Extracted data entries
________________________________________

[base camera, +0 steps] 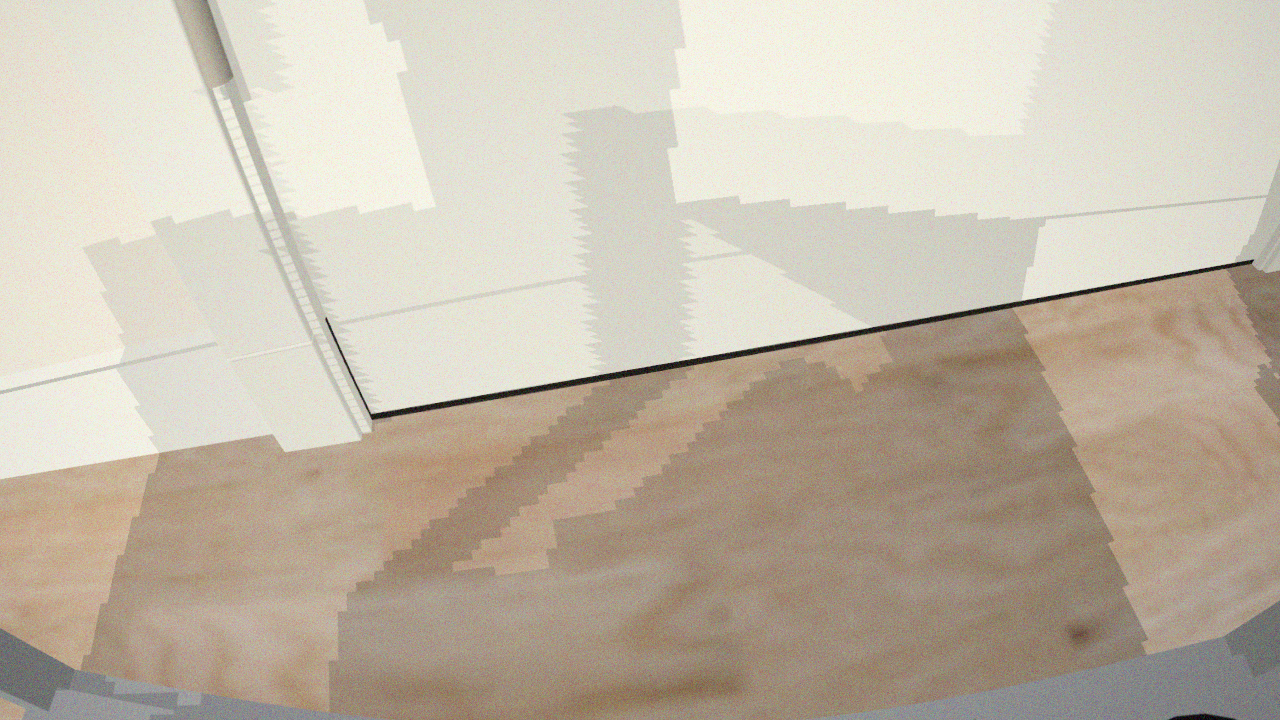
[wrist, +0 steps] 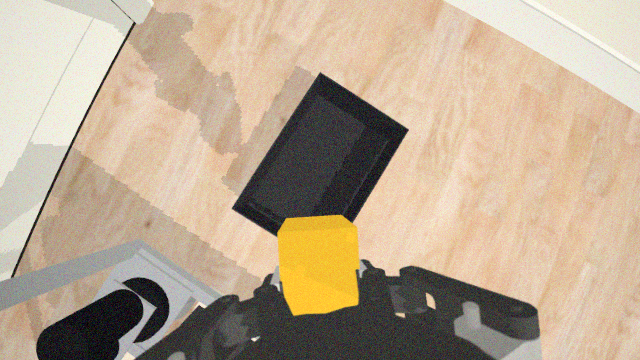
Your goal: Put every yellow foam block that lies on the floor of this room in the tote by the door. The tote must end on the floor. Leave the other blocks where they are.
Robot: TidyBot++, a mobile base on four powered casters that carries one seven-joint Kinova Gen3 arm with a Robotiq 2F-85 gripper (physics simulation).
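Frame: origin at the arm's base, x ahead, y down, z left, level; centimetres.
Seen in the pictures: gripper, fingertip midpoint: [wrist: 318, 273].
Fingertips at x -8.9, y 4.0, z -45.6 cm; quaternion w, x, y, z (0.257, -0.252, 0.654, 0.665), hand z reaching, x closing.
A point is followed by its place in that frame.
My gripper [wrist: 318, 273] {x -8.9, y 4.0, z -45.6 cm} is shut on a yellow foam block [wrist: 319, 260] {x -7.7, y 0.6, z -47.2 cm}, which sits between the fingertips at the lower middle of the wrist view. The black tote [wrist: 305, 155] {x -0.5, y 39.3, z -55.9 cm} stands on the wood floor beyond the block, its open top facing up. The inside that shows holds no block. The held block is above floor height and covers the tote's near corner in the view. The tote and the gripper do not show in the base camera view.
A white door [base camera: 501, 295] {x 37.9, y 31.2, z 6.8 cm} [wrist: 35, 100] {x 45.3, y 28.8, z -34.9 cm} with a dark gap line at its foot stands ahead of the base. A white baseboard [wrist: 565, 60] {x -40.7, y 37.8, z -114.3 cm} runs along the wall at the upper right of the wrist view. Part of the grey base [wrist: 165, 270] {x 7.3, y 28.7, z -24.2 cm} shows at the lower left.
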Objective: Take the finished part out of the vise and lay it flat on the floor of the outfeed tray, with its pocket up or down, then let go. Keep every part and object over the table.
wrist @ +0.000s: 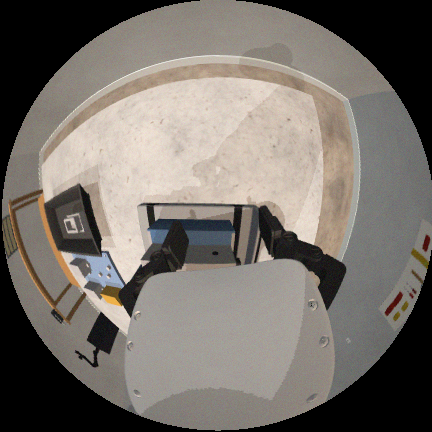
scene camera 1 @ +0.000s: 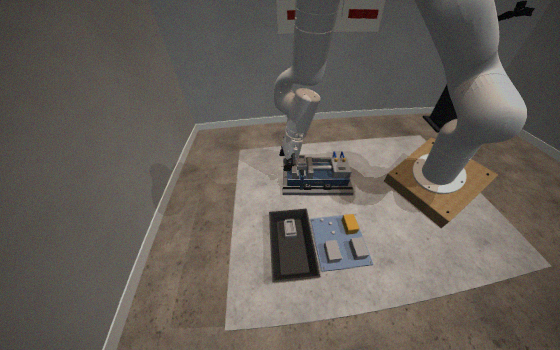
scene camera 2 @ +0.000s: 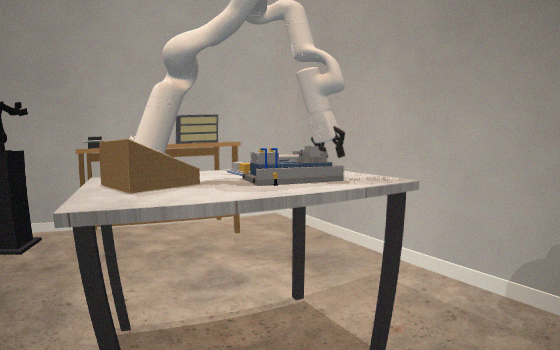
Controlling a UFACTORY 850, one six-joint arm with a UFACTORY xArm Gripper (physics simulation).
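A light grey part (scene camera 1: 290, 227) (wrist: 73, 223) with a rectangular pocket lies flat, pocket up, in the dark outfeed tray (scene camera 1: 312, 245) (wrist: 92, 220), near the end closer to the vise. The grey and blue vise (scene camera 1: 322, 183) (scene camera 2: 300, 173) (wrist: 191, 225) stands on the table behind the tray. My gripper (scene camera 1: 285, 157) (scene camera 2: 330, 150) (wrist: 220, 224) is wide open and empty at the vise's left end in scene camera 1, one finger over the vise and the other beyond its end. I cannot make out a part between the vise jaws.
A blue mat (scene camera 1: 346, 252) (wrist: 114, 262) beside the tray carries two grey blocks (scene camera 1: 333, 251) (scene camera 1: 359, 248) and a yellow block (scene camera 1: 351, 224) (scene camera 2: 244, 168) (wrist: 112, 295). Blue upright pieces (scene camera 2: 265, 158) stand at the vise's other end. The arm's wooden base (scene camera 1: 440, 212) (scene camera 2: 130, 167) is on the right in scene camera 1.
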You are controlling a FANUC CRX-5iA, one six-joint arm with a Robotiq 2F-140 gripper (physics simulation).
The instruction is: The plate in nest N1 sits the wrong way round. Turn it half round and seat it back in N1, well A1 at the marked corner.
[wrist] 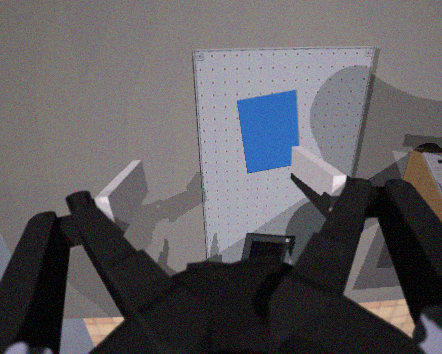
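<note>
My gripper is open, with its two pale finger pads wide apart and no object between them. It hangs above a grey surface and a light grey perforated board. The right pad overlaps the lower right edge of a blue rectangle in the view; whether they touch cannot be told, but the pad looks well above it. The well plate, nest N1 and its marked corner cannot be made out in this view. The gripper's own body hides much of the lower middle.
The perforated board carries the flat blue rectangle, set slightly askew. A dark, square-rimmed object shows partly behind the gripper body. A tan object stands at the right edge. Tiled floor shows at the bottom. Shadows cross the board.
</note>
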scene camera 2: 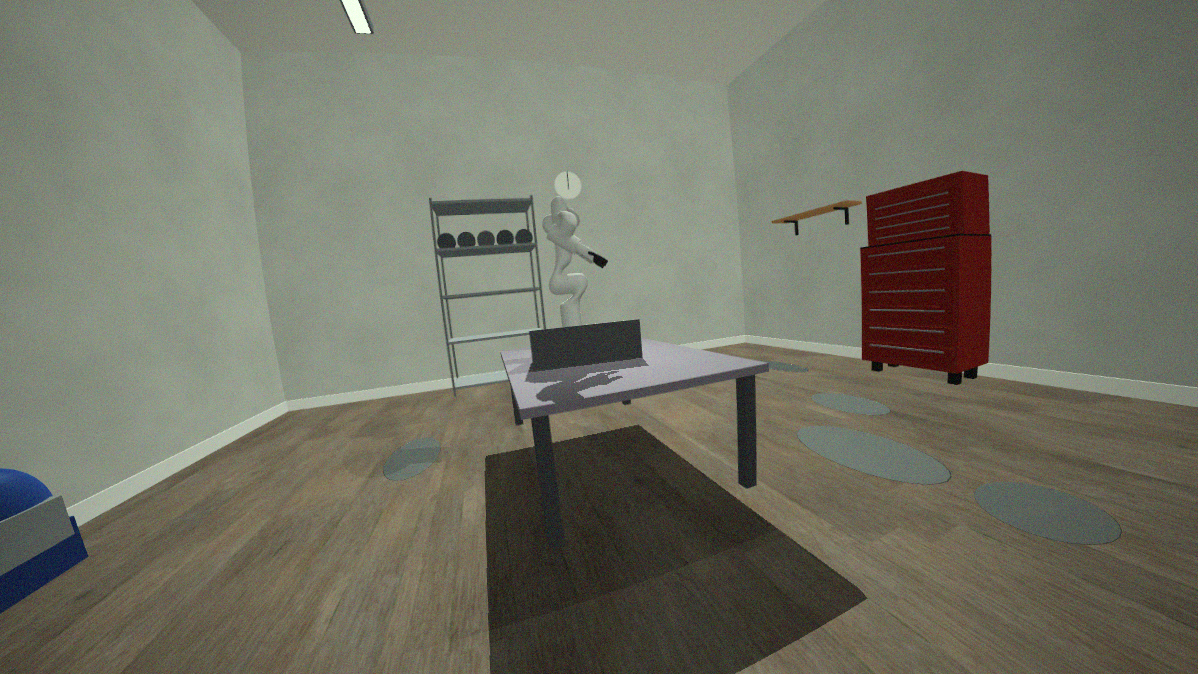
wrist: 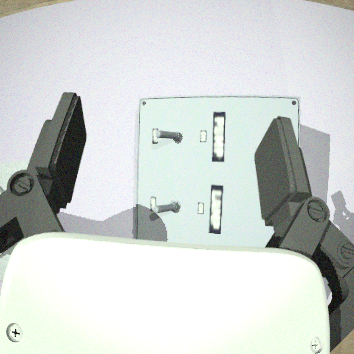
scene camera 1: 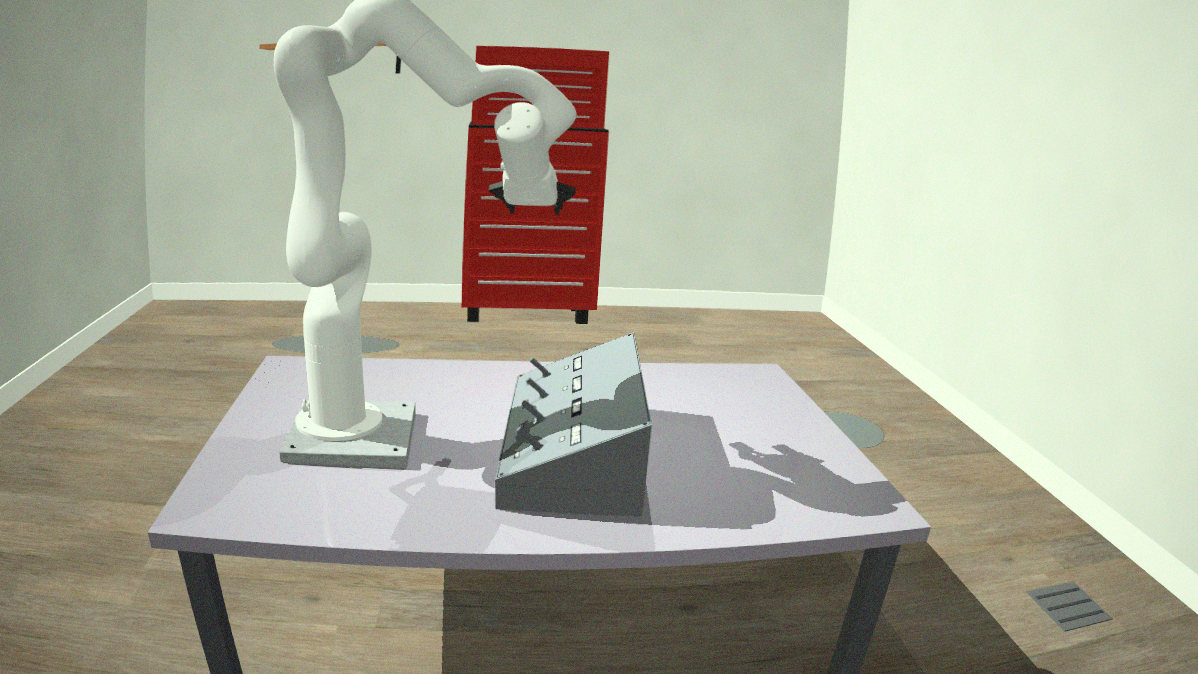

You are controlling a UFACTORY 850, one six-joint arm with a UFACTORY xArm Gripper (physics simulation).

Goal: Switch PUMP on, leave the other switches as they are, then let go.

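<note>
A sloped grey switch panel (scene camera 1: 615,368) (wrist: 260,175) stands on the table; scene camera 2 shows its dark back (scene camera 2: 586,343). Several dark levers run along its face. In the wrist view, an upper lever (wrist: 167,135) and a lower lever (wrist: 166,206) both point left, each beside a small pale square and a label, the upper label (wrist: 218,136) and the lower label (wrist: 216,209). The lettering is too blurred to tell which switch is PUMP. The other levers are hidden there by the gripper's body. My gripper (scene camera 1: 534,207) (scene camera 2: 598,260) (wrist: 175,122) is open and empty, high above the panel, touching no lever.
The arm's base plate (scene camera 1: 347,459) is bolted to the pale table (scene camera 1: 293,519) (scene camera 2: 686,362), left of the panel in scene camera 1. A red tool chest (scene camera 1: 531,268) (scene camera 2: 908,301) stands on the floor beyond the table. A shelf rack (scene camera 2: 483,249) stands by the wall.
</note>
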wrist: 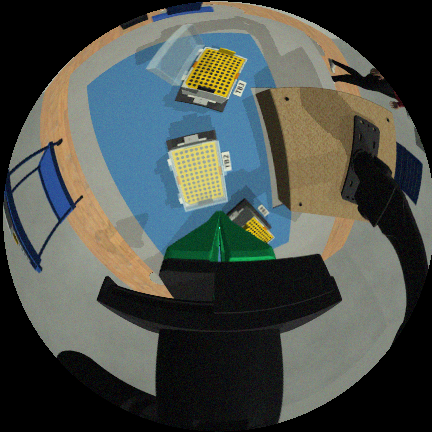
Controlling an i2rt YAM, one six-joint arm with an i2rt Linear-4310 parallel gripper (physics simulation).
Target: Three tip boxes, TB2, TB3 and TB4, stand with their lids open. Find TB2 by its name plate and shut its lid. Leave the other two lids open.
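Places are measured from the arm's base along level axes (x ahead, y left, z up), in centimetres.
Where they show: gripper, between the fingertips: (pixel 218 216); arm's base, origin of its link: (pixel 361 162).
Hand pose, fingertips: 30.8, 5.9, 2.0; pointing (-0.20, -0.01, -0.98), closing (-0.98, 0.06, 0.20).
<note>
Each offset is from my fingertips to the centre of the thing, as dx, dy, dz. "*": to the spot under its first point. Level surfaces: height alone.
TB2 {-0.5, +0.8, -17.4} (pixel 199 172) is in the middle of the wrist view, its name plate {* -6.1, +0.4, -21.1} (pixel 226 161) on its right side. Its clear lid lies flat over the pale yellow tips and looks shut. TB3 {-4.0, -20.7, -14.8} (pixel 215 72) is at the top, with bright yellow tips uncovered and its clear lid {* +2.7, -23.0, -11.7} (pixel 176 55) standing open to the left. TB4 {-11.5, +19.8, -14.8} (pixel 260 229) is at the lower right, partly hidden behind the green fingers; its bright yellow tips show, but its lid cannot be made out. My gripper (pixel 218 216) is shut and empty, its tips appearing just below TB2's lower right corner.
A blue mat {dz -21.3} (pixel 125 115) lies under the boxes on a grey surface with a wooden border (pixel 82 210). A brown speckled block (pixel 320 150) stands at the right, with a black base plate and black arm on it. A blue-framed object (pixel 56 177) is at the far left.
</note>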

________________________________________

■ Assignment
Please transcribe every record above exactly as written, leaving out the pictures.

■ Written reply
[base camera, +0 steps] 
[wrist, +0 steps] 
Your goal: Put every yellow foam block that lies on the floor of this room in the tote by the door. The tote must end on the floor. Leave the other blocks where they are.
Robot: TidyBot++, a mobile base on four powered casters that carries one seven-joint Kinova Gen3 arm with a Robotiq 2F-85 gripper (physics simulation).
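Frame: origin at the arm's base, x ahead, y down, z left, level; centimetres.
Seen in the pictures: gripper, fingertip midpoint: [wrist: 318, 273].
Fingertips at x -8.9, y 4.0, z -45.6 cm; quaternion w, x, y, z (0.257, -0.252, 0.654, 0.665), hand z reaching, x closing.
A point is followed by its place in that frame.
My gripper [wrist: 318, 273] {x -8.9, y 4.0, z -45.6 cm} is shut on a yellow foam block [wrist: 319, 260] {x -7.7, y 0.6, z -47.2 cm}, which sits between the fingertips at the lower middle of the wrist view. The black tote [wrist: 305, 155] {x -0.5, y 39.3, z -55.9 cm} stands on the wood floor beyond the block, its open top facing up. The inside that shows holds no block. The held block is above floor height and covers the tote's near corner in the view. The tote and the gripper do not show in the base camera view.
A white door [base camera: 501, 295] {x 37.9, y 31.2, z 6.8 cm} [wrist: 35, 100] {x 45.3, y 28.8, z -34.9 cm} with a dark gap line at its foot stands ahead of the base. A white baseboard [wrist: 565, 60] {x -40.7, y 37.8, z -114.3 cm} runs along the wall at the upper right of the wrist view. Part of the grey base [wrist: 165, 270] {x 7.3, y 28.7, z -24.2 cm} shows at the lower left.
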Objective: Take the finished part out of the vise and lay it flat on the floor of the outfeed tray, with its pocket up or down, then let go. Keep every part and object over the table.
wrist @ +0.000s: 
scene camera 1 @ +0.000s: 
scene camera 2 @ +0.000s: 
Controlling a UFACTORY 850, one six-joint arm with a UFACTORY xArm Gripper (physics simulation).
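A light grey part (scene camera 1: 290, 227) (wrist: 73, 223) with a rectangular pocket lies flat, pocket up, in the dark outfeed tray (scene camera 1: 312, 245) (wrist: 92, 220), near the end closer to the vise. The grey and blue vise (scene camera 1: 322, 183) (scene camera 2: 300, 173) (wrist: 191, 225) stands on the table behind the tray. My gripper (scene camera 1: 285, 157) (scene camera 2: 330, 150) (wrist: 220, 224) is wide open and empty at the vise's left end in scene camera 1, one finger over the vise and the other beyond its end. I cannot make out a part between the vise jaws.
A blue mat (scene camera 1: 346, 252) (wrist: 114, 262) beside the tray carries two grey blocks (scene camera 1: 333, 251) (scene camera 1: 359, 248) and a yellow block (scene camera 1: 351, 224) (scene camera 2: 244, 168) (wrist: 112, 295). Blue upright pieces (scene camera 2: 265, 158) stand at the vise's other end. The arm's wooden base (scene camera 1: 440, 212) (scene camera 2: 130, 167) is on the right in scene camera 1.
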You are controlling a FANUC CRX-5iA, one six-joint arm with a Robotiq 2F-140 gripper (physics simulation).
The instruction is: The plate in nest N1 sits the wrong way round. Turn it half round and seat it back in N1, well A1 at the marked corner.
[wrist] 
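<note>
My gripper is open, with its two pale finger pads wide apart and no object between them. It hangs above a grey surface and a light grey perforated board. The right pad overlaps the lower right edge of a blue rectangle in the view; whether they touch cannot be told, but the pad looks well above it. The well plate, nest N1 and its marked corner cannot be made out in this view. The gripper's own body hides much of the lower middle.
The perforated board carries the flat blue rectangle, set slightly askew. A dark, square-rimmed object shows partly behind the gripper body. A tan object stands at the right edge. Tiled floor shows at the bottom. Shadows cross the board.
</note>
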scene camera 2: 
wrist: 
scene camera 1: 

You are controlling a UFACTORY 850, one six-joint arm with a UFACTORY xArm Gripper (physics simulation).

Goal: Switch PUMP on, leave the other switches as they are, then let go.

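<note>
A sloped grey switch panel (scene camera 1: 615,368) (wrist: 260,175) stands on the table; scene camera 2 shows its dark back (scene camera 2: 586,343). Several dark levers run along its face. In the wrist view, an upper lever (wrist: 167,135) and a lower lever (wrist: 166,206) both point left, each beside a small pale square and a label, the upper label (wrist: 218,136) and the lower label (wrist: 216,209). The lettering is too blurred to tell which switch is PUMP. The other levers are hidden there by the gripper's body. My gripper (scene camera 1: 534,207) (scene camera 2: 598,260) (wrist: 175,122) is open and empty, high above the panel, touching no lever.
The arm's base plate (scene camera 1: 347,459) is bolted to the pale table (scene camera 1: 293,519) (scene camera 2: 686,362), left of the panel in scene camera 1. A red tool chest (scene camera 1: 531,268) (scene camera 2: 908,301) stands on the floor beyond the table. A shelf rack (scene camera 2: 483,249) stands by the wall.
</note>
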wrist: 
Controlling an i2rt YAM, one six-joint arm with an i2rt Linear-4310 parallel gripper (physics simulation).
Target: Three tip boxes, TB2, TB3 and TB4, stand with their lids open. Find TB2 by its name plate and shut its lid. Leave the other two lids open.
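Places are measured from the arm's base along level axes (x ahead, y left, z up), in centimetres.
Where they show: gripper, between the fingertips: (pixel 218 216); arm's base, origin of its link: (pixel 361 162).
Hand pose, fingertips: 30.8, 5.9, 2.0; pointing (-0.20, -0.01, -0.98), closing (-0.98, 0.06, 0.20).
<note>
Each offset is from my fingertips to the centre of the thing, as dx, dy, dz. "*": to the spot under its first point. Level surfaces: height alone.
TB2 {-0.5, +0.8, -17.4} (pixel 199 172) is in the middle of the wrist view, its name plate {* -6.1, +0.4, -21.1} (pixel 226 161) on its right side. Its clear lid lies flat over the pale yellow tips and looks shut. TB3 {-4.0, -20.7, -14.8} (pixel 215 72) is at the top, with bright yellow tips uncovered and its clear lid {* +2.7, -23.0, -11.7} (pixel 176 55) standing open to the left. TB4 {-11.5, +19.8, -14.8} (pixel 260 229) is at the lower right, partly hidden behind the green fingers; its bright yellow tips show, but its lid cannot be made out. My gripper (pixel 218 216) is shut and empty, its tips appearing just below TB2's lower right corner.
A blue mat {dz -21.3} (pixel 125 115) lies under the boxes on a grey surface with a wooden border (pixel 82 210). A brown speckled block (pixel 320 150) stands at the right, with a black base plate and black arm on it. A blue-framed object (pixel 56 177) is at the far left.
</note>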

The answer to this exercise has been fully stated.